- _Task_: From the material beneath, pull every line with the word "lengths".

- _Provided records_:
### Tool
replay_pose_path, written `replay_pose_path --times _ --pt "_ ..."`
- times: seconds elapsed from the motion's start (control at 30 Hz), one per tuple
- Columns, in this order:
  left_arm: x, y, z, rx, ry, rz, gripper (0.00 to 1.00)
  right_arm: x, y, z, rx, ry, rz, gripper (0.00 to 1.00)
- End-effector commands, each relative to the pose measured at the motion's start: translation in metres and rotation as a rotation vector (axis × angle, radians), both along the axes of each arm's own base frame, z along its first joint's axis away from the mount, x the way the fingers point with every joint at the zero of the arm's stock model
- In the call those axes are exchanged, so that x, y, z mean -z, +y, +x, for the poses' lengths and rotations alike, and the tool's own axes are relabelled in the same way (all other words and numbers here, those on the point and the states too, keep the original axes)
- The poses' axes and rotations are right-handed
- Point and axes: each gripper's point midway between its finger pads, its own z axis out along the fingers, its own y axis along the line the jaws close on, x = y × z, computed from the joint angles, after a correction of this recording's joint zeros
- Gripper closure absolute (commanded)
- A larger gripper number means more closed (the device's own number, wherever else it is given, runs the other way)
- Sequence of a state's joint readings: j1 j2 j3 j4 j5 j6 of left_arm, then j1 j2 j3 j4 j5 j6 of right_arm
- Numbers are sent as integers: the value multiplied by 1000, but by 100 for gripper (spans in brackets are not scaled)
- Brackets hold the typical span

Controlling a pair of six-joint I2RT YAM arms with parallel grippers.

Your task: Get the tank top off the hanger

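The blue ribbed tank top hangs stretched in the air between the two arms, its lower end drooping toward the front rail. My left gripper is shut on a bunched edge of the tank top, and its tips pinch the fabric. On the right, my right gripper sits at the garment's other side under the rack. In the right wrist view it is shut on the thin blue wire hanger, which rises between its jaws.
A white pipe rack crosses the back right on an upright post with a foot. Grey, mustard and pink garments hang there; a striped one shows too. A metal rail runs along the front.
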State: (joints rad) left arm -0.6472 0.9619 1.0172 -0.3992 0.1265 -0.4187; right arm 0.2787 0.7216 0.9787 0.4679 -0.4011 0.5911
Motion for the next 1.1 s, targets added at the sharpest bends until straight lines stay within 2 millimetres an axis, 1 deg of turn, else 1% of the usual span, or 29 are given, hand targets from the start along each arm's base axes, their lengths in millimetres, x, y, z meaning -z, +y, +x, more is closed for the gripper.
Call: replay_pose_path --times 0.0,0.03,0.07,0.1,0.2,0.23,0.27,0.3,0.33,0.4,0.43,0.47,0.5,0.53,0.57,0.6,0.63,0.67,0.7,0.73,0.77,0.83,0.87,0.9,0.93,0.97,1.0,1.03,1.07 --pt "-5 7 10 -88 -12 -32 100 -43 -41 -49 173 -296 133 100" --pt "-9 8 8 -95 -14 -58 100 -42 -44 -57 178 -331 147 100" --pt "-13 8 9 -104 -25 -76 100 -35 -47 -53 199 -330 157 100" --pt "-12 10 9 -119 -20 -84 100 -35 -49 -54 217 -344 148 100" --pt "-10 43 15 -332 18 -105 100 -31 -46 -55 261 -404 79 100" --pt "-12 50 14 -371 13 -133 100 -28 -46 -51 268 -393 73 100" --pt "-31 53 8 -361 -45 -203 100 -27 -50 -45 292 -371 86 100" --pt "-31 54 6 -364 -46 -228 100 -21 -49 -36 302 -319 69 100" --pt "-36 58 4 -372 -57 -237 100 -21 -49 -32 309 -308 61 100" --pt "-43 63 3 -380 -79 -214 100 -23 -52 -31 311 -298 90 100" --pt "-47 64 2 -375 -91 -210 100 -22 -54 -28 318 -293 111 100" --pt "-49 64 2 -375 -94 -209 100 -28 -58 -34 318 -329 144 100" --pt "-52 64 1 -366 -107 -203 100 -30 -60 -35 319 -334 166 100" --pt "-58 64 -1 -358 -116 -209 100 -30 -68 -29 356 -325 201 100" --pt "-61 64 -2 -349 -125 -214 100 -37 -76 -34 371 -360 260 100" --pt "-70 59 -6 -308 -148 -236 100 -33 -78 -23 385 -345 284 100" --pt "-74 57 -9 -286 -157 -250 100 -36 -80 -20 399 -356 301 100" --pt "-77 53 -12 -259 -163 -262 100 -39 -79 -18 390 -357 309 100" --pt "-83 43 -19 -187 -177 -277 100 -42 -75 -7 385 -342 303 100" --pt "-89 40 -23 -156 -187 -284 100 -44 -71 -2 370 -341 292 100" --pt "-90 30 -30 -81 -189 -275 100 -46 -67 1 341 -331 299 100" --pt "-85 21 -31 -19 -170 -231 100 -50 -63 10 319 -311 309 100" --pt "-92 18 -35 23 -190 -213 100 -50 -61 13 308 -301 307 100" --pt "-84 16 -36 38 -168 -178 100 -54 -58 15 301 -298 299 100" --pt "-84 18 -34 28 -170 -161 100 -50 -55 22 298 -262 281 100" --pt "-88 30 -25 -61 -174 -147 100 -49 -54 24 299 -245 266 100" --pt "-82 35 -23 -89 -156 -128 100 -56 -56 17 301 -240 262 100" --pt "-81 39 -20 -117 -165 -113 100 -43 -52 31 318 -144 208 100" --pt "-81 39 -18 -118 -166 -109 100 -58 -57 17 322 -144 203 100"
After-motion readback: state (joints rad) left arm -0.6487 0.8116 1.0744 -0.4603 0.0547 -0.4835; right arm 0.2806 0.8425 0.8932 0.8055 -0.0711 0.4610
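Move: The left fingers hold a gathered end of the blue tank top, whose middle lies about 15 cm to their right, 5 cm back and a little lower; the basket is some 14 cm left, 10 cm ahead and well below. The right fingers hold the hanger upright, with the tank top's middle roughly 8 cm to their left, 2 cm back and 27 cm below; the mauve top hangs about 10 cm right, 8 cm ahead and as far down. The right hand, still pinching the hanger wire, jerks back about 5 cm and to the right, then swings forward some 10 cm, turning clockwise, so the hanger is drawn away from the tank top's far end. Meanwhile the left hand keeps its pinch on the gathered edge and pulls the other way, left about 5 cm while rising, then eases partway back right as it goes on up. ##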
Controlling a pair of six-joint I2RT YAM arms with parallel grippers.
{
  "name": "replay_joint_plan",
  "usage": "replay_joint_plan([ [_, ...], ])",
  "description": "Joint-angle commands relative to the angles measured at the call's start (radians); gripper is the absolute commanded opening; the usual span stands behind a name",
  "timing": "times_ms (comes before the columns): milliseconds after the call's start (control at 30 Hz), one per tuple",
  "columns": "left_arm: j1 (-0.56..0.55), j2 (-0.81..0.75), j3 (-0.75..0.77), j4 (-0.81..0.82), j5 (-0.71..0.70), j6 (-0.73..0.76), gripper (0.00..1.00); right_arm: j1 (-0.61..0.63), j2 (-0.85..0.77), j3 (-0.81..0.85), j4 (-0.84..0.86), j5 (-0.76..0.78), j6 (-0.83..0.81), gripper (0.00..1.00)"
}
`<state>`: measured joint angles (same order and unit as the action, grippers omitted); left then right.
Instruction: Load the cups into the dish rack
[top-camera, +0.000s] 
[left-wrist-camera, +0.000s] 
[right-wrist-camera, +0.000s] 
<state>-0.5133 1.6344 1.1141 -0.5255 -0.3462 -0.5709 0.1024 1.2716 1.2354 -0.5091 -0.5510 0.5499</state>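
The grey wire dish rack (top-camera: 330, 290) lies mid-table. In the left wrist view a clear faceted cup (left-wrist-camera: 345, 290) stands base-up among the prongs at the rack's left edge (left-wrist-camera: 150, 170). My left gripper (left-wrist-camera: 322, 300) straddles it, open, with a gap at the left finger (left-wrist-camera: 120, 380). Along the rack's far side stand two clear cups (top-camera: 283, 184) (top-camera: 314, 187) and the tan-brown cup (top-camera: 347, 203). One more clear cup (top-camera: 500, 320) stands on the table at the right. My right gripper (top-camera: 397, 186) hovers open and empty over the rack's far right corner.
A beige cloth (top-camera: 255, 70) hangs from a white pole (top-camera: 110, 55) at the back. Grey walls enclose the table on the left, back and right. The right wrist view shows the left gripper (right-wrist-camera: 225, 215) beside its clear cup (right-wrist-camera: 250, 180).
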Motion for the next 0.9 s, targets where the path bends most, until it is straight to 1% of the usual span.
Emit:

- _Result for this exercise_:
- In the call those axes are exchanged, so that x, y, z mean -z, +y, +x, for the poses' lengths and rotations alike, and the tool's own axes are relabelled in the same way (all other words and numbers here, those on the point and the states too, keep the original axes)
Motion for the next 1.1 s, targets added at the sharpest bends until straight lines stay within 2 millimetres an axis, 1 deg of turn, else 1% of the usual span, or 29 are given, hand targets from the start along each arm's base axes, their lengths in millimetres, x, y, z meaning -z, +y, +x, more is closed for the gripper.

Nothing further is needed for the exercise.